▶ _REQUIREMENT_
Scan the lines below for the word "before". Copy each line you find it in.

▶ _DATA BELOW_
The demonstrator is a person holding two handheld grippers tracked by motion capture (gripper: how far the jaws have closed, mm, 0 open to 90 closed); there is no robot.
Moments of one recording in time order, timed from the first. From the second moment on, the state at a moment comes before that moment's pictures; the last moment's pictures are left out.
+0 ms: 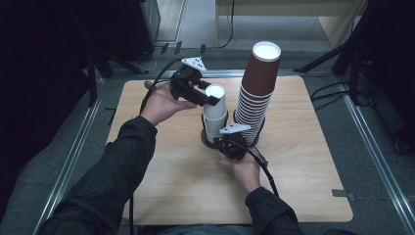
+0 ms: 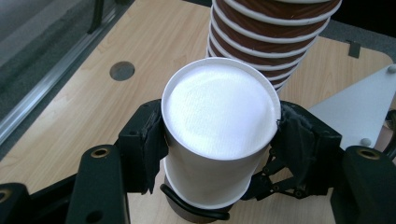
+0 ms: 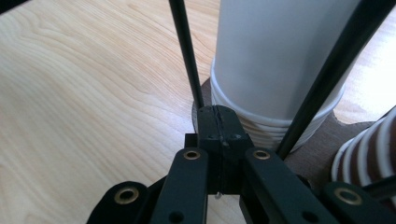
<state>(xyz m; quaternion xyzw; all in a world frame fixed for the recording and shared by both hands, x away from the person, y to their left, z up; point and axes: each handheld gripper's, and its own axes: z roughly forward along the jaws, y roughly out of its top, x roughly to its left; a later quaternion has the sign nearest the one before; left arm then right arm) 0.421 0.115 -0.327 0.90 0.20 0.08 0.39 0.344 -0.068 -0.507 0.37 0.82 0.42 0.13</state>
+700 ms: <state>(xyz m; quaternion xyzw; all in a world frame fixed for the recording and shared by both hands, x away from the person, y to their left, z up) 0.376 0.135 -0.313 0.89 0.18 0.08 0.41 0.322 -0.105 -0.467 0.29 0.85 0.44 0.03</state>
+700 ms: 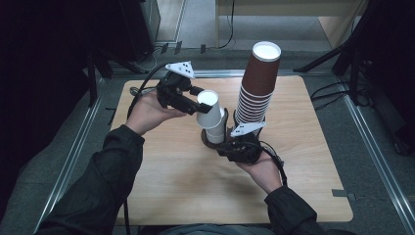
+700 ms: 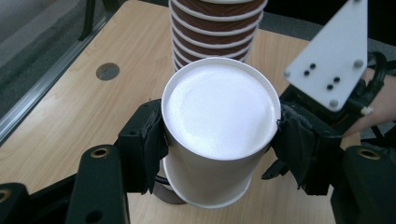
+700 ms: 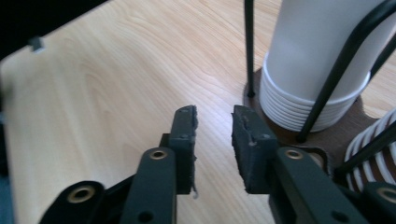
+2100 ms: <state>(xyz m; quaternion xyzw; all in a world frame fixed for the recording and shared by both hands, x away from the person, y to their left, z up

▶ _RESULT OF THIS EXERCISE_
Moments of one recording in time order, timed from the first. From the second moment on, the state at a moment comes before that moment's pictures; the last moment's pictures are left out.
<state>(xyz m; quaternion xyzw; all in a world frame fixed for the recording and shared by both hands, x away from the person, y to their left, z up; point and axes: each handheld gripper's, and its own axes: z roughly forward along the jaws, y roughly out of its top, x roughly to its left; a later quaternion has the sign nearest the one before; left arm then right arm) 0.421 0.115 -0.327 0.90 0.20 0.08 0.39 0.344 -0.068 -0.507 0.37 0.82 0.42 0.13</state>

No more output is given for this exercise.